_TASK STATEMENT_
Your copy must hold every line of the records word for word. It must hold no pictures.

_INFORMATION PROVIDED_
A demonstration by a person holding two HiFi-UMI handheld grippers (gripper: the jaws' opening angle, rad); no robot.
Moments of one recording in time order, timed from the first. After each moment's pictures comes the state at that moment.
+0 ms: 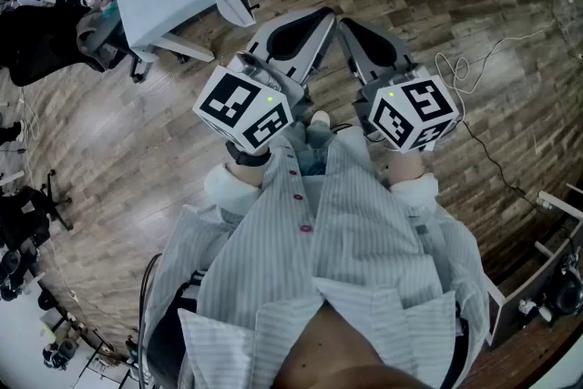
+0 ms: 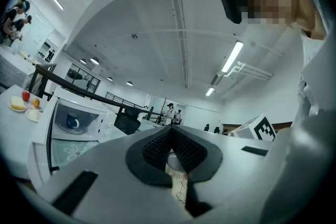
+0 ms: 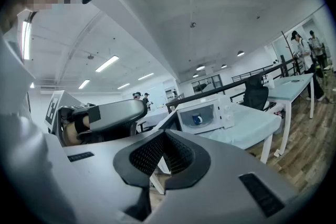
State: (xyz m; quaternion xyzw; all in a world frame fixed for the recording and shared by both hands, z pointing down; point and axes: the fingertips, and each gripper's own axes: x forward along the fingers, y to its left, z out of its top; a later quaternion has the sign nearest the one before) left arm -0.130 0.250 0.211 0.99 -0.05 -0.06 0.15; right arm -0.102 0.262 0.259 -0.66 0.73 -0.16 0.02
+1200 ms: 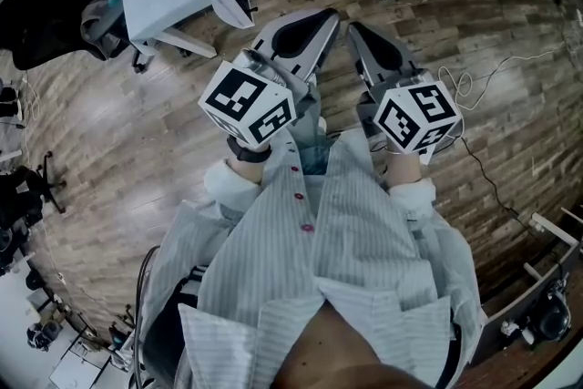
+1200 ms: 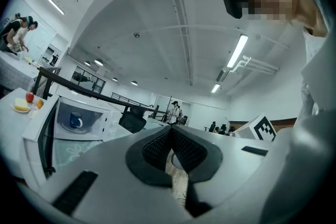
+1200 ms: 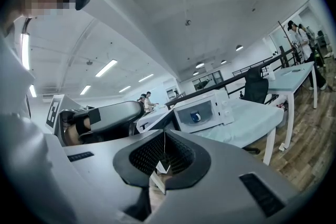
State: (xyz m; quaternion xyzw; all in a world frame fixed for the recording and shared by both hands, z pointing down) left arm -0.093 0.242 0.230 0.99 -0.07 -0.04 0.13; right arm -0.060 0.258 0.280 -0.65 0.73 -0.19 0.05
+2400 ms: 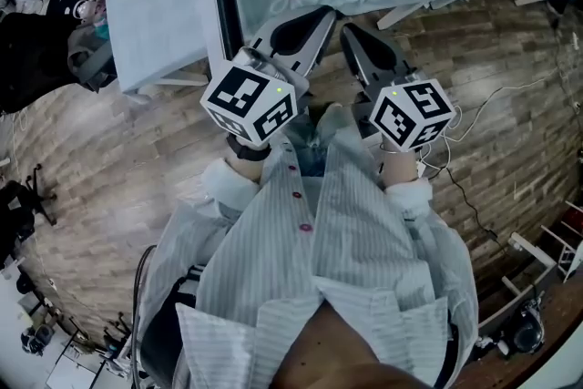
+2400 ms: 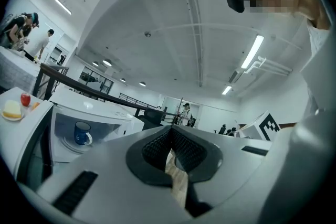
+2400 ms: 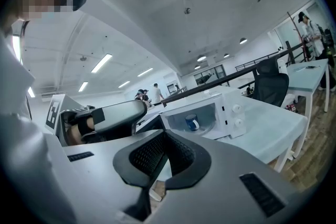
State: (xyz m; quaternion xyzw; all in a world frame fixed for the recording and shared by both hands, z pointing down) left arm -0.005 0.039 0.243 0.98 -0.10 -0.04 0.15; right arm 0.024 0.060 0.292 -0.64 0.74 -0.21 0.02
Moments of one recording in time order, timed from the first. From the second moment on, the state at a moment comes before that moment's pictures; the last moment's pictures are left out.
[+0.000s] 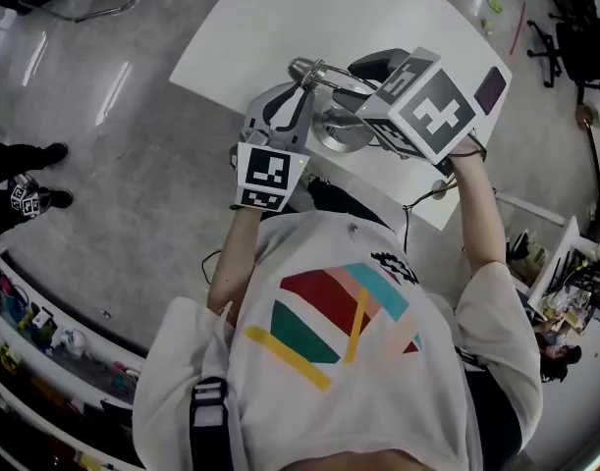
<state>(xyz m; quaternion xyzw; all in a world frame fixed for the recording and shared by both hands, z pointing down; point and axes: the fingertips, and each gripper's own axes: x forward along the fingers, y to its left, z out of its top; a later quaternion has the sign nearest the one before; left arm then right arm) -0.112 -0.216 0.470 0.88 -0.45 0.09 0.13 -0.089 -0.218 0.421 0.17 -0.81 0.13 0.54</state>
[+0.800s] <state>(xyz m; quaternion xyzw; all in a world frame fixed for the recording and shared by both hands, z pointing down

_ANSWER BOX_
A demonstration by a person holding two HiFi-UMI handheld grippers (gripper: the jaws' opening angle, rad); no robot.
Moments of one recording in time order, timed from the first. After each moment's pictures comes the state at that moment.
+0 ms: 
+0 ms: 
+0 ms: 
State: (xyz m; quaternion xyzw; all in a world frame fixed for the recording and shared by both hands, z pointing down; point and axes: the fingertips, and each gripper's own axes: x forward along the fingers, y to its left, z out of its top; a later quaternion has the sign nearest the one before) left arm -0.130 0.250 0.211 0.99 -0.05 -0.06 0.15; right arm -0.102 0.262 0.259 -0.66 0.73 -0.16 0.02
+1200 ms: 
+1200 ms: 
+1200 ms: 
State: (xyz m; quaternion xyzw; all in a world frame fixed for the recording and shared by both hands, z pointing down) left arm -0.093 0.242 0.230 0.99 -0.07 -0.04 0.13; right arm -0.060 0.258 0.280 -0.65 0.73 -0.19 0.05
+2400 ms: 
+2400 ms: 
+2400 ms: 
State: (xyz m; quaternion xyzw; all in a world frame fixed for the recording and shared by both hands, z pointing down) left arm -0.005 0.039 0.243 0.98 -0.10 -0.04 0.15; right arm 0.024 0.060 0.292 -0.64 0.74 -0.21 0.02
Moments of one recording in time order, timed from the first. From the second moment on, the state at a moment comes before that moment's pictures; the last moment's pictures are left out.
[+0.000s] 
<state>(xyz m; quaternion xyzw; all in a world frame fixed for the recording and shared by both hands, z pointing down; point and axes: the fingertips, and each gripper's own axes: x forward along the fingers, y to its left, z out of its top; a later quaternion has the sign nearest the one before; left arm then right arm) -0.112 -0.216 0.470 0.88 -0.45 0.09 0.13 -0.089 -0.218 0.421 0.17 -0.81 0.13 0.54</state>
[+0.800s] <state>(xyz m; quaternion xyzw; all in a world frame fixed for the recording and shared by both hands, z pointing down

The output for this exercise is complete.